[Dataset entries]
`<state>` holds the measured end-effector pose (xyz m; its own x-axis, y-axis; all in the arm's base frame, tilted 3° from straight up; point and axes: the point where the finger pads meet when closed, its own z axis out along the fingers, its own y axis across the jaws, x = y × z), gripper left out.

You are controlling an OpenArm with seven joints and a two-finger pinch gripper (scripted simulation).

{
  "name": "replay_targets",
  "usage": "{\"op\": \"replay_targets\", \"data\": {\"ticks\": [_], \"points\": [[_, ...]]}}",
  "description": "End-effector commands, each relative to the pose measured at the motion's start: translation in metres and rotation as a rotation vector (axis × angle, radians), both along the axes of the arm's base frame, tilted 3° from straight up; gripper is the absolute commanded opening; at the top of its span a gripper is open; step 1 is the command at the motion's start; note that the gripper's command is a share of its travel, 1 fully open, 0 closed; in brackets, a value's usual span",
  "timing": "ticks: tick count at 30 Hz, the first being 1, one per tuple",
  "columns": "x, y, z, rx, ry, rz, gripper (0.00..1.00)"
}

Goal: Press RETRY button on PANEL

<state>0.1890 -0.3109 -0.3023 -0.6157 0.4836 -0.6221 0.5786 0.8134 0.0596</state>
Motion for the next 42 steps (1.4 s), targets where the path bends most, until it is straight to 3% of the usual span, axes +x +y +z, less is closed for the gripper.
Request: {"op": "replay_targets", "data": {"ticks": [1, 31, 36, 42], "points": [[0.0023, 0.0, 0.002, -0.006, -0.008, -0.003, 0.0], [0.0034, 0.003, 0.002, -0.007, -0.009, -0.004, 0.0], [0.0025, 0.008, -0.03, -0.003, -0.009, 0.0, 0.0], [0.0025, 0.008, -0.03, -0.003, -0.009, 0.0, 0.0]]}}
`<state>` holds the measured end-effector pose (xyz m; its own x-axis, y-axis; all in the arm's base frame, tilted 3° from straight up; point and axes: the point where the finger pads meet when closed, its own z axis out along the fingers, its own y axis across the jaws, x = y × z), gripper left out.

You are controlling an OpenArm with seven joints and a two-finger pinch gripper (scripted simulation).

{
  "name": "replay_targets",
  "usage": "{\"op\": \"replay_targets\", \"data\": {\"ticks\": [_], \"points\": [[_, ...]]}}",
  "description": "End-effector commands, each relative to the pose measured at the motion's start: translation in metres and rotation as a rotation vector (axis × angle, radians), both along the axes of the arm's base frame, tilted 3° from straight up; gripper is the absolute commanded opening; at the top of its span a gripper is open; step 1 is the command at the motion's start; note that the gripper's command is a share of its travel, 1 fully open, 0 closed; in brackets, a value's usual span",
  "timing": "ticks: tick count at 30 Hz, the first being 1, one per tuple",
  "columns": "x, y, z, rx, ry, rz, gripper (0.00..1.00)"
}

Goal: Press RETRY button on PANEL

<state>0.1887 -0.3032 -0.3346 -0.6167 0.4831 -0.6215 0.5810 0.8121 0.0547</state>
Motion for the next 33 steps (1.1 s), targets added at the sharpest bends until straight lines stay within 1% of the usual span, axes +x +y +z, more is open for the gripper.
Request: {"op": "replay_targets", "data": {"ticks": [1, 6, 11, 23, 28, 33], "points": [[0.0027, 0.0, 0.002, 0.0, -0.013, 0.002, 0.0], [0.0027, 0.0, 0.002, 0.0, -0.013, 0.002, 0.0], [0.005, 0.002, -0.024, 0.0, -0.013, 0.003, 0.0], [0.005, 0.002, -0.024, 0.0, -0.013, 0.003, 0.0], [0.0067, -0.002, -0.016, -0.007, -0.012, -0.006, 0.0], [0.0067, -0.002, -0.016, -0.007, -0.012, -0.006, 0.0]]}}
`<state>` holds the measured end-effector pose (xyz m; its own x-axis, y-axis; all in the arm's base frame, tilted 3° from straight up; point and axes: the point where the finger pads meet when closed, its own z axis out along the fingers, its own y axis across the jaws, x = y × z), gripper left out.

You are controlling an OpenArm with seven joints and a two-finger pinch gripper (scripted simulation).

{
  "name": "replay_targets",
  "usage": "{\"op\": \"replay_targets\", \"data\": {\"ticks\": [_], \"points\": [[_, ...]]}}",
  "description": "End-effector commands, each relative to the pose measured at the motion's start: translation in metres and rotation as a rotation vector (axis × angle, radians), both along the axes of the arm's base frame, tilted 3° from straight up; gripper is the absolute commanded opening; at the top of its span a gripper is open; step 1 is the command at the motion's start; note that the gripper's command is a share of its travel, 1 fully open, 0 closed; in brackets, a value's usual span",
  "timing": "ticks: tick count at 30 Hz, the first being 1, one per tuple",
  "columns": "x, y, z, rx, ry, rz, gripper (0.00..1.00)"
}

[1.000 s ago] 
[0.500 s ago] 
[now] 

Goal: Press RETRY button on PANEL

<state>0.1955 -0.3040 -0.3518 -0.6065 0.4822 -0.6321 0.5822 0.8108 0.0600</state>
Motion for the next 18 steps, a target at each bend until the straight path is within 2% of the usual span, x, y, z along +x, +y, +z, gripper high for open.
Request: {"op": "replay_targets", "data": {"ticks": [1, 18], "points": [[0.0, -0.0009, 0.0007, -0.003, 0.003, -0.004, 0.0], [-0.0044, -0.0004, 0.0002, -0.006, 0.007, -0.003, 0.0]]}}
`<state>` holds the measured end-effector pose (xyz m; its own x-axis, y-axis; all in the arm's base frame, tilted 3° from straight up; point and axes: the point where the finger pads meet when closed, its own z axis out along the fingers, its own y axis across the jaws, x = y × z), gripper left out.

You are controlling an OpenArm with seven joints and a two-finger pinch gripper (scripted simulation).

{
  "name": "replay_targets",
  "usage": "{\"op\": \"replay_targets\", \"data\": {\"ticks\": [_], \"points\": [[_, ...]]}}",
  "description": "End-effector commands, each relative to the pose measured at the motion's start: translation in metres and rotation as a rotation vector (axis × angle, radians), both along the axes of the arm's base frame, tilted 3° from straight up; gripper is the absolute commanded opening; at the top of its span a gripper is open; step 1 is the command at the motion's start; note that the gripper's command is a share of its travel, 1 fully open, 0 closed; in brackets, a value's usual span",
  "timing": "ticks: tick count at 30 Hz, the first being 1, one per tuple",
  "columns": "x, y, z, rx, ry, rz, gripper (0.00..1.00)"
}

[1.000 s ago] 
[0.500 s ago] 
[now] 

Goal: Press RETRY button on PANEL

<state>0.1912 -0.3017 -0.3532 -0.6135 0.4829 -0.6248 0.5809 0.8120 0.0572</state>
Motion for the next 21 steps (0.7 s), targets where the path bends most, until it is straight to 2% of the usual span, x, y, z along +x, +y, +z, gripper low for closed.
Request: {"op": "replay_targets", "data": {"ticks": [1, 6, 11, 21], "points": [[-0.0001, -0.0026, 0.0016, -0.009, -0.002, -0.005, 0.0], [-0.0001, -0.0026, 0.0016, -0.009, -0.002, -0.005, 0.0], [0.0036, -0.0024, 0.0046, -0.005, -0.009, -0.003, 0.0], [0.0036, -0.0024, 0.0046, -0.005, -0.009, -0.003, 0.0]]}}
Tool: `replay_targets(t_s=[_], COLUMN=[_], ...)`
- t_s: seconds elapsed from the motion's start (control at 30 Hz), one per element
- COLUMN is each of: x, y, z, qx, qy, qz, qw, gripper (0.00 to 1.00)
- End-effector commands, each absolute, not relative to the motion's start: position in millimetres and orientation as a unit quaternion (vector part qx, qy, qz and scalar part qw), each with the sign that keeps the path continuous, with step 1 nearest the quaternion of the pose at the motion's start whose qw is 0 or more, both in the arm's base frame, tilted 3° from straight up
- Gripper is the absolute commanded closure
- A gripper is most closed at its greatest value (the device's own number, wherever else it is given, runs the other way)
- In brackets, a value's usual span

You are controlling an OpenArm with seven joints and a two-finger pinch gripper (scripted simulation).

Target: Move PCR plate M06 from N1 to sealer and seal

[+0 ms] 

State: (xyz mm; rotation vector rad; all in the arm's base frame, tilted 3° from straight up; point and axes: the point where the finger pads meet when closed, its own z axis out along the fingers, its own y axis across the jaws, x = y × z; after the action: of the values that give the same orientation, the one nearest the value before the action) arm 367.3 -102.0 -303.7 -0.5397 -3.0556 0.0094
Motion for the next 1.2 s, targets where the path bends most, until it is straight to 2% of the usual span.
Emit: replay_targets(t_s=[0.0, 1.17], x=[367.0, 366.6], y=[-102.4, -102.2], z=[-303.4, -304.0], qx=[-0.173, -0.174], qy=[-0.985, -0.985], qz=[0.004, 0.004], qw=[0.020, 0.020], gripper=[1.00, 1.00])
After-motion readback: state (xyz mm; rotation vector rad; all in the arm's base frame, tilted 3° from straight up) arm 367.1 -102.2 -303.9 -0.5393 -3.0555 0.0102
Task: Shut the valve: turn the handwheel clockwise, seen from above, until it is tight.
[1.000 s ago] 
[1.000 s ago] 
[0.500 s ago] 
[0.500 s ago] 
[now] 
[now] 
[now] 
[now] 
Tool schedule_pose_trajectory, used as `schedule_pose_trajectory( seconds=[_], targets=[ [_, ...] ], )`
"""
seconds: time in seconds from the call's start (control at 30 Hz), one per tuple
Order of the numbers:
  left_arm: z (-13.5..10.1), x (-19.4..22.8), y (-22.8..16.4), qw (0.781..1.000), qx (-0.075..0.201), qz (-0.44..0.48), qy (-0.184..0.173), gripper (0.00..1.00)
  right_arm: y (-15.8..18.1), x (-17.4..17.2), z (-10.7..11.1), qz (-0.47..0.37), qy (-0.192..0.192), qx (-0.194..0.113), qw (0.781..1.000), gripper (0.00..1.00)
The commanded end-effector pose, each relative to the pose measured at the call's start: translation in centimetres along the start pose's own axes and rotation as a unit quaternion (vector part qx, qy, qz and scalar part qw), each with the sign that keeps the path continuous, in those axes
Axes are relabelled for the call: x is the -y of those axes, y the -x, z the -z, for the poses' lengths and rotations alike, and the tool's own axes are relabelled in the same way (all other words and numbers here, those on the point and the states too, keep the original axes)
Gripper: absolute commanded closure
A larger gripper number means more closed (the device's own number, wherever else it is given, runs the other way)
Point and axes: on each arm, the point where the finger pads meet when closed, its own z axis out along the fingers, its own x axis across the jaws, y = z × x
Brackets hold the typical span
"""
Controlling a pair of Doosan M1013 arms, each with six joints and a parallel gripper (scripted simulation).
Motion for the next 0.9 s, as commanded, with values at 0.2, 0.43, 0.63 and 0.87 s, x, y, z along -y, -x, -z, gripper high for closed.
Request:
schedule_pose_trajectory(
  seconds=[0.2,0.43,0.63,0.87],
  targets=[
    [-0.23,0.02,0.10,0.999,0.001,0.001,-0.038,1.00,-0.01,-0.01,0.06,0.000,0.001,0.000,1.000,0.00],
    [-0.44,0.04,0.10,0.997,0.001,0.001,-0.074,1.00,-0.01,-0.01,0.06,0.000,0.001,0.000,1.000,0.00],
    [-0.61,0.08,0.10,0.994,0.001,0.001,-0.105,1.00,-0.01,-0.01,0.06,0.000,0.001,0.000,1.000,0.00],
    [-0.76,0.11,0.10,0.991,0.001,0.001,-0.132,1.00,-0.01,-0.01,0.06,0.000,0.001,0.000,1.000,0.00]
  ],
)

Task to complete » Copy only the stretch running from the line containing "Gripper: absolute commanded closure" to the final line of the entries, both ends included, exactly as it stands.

Task answer »
Gripper: absolute commanded closure
A larger gripper number means more closed (the device's own number, wherever else it is given, runs the other way)
Point and axes: on each arm, the point where the finger pads meet when closed, its own z axis out along the fingers, its own x axis across the jaws, y = z × x
Brackets hold the typical span
"""
Controlling a pair of Doosan M1013 arms, each with six joints and a parallel gripper (scripted simulation).
Motion for the next 0.9 s, as commanded, with values at 0.2, 0.43, 0.63 and 0.87 s, x, y, z along -y, -x, -z, gripper high for closed.
Request:
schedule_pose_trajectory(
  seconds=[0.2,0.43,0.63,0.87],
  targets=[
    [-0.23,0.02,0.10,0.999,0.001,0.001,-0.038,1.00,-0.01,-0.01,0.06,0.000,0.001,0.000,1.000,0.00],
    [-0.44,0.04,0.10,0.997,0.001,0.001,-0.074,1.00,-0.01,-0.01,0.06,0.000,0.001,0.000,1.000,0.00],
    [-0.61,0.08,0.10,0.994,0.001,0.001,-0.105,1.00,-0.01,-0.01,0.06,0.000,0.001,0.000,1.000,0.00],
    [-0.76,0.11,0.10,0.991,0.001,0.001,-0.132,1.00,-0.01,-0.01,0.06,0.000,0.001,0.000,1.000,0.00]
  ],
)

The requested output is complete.